The most simple, yet most effective chest builder around. Its versatility is unrivaled and anyone can do it from the beginner to the advanced body builder. Yet how often is this exercise overlooked in the gym now days? With so many variations it can be made to build different parts of the chest and tailored for different abilities.

  • Elevated Pushup
  • Close Grip Pushup
  • Hindu Pushup
  • Explosive Pushup with Clap

Those are just a few of the options available, and who is to say the standard pushup is no good….Try doing 3-5 sets of pushups of different varieties a few times a week. One catch though pick a pushup variety which makes you start struggling on 10-15 reps or lower.
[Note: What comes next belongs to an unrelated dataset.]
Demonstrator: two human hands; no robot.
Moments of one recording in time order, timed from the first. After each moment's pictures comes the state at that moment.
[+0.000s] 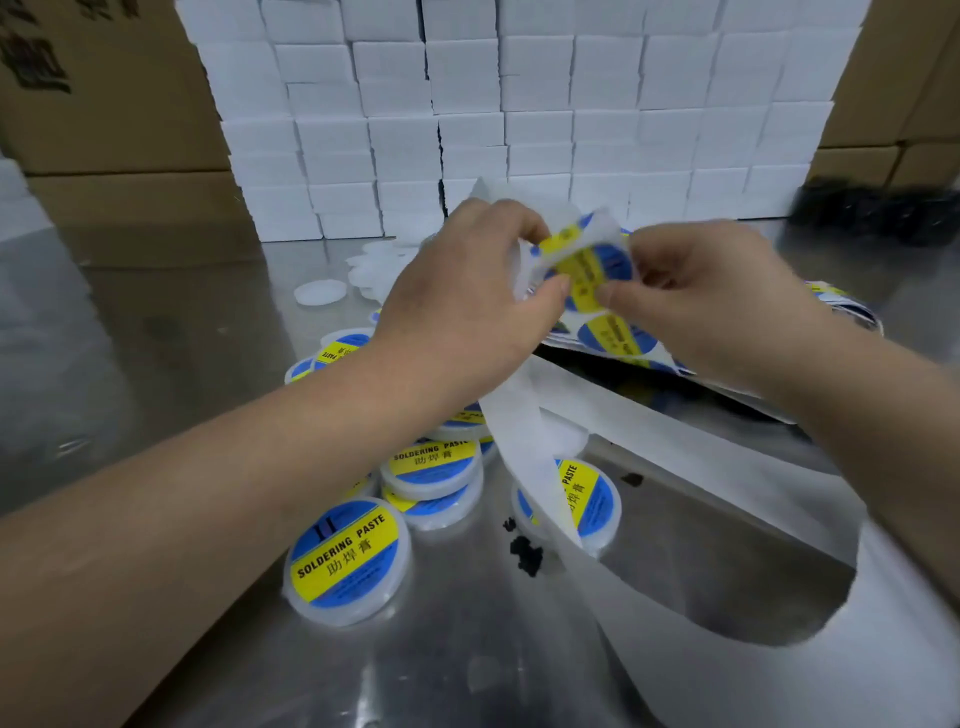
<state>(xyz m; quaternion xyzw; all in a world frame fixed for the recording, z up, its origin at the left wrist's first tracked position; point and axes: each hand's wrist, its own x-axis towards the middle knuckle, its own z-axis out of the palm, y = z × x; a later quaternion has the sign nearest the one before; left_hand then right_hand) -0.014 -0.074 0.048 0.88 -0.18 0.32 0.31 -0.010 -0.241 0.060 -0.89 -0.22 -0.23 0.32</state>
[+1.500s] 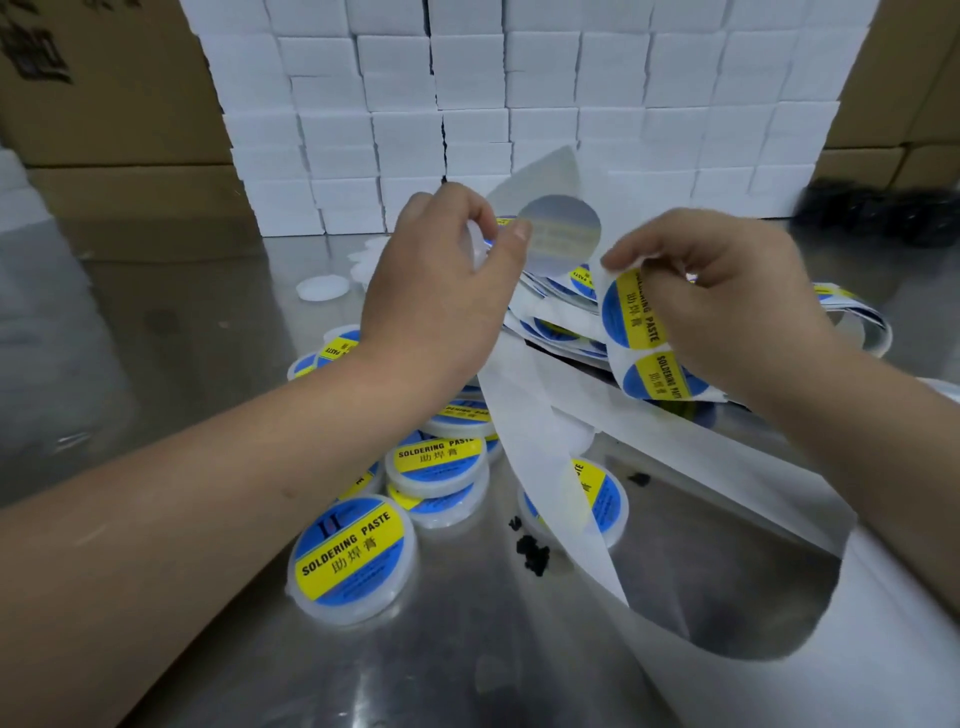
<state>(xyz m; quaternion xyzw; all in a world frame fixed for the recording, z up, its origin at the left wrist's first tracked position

Always try to feel a good squeeze and contraction on each rep and perform them explosivly on the way up with a slower negative. This will help fire up the muscle fibers and get maximum benefit in terms of muscle strength and size. Check the video above for an example of a Hindu Pushup which is a favourite of mine as it elongates the chest and helps you breath into the lungs while giving the whole upper body a good stretch.

The Dip

Another classic, but great for building a powerful and good looking set of pectorials. Once known as the best upper body exercise dips are the go to movement to get your Chest, Shoulders, Upper Back and Triceps worked deeply. If you do your dips wide grip (on a wider dip station) you will work the chest more, whereas if you go close grip you will be working your inner chest and triceps more. So pick carefully depending what your going for. Dips are actually a great tricep builder as they are a muscle that responds well toheavy weights.

Pecs should be a wide slab, and not some kind of woman breast look -- Vince Gironda

As the legend Vince Gironda puts it pecs should be wide and flat not puffy and protruding. In terms of development Dips will cover your lower chest and give a good shape to the overall muscle including the inner chest. What they will not do is build a thick chest like you see on many of today’s bodybuilders. Try going for 8-12 reps while maintinging good form and leaning forward to emphasize the chests work and take load off the triceps. Once you can do a few sets of 15 reps with bodyweight it is time to add some weight or go for explosive reps….

The Shoulder Press

The press is a shoulder exercise isn’t it? Well nope its actually one of the ultimate upper body development tools which can develop your Upper Chest, Shoulders, Triceps and Core. It should be a staple in everyone’s gym workout along with things like the front squat. As for the chest it is probably the most efficienet upper chest builder as it allows you to push a heavy load.

Try doing a few sets of regular standing barbell presses to start an upper body workout. Do as many reps as you can in good form then try a few Push Presses (see below)

This will lead to some pretty impressive upper body devlopement without adding uneccary bulk or causing injury like incline chest presses or other conventional chest builders which put a load of strain o the shoulders as they work at odd angles. The other benefit of the standing Press is that it is a great way to stregthen yur core orgnically, it will force you to brace your abs and lower back muscles leading to functional strength without harming your lower back like crunches. Plus if you can press a heavy weight in good form you can rest assured you will have a pretty impressive set of abs!

3 Money Exercises

Which will work your entire chest and the best thing is two of them can be done with NO equipment.

  • Push -Up (The total chest builder)
  • Dip ( a Great chest shaper and lower chest builder)
  • Shoulder Pressing (Add volume and upper chest depth)

So there we have it, 3 staples of any effective chest routine. So drop all the conventional chest exercises for a while and give these a try.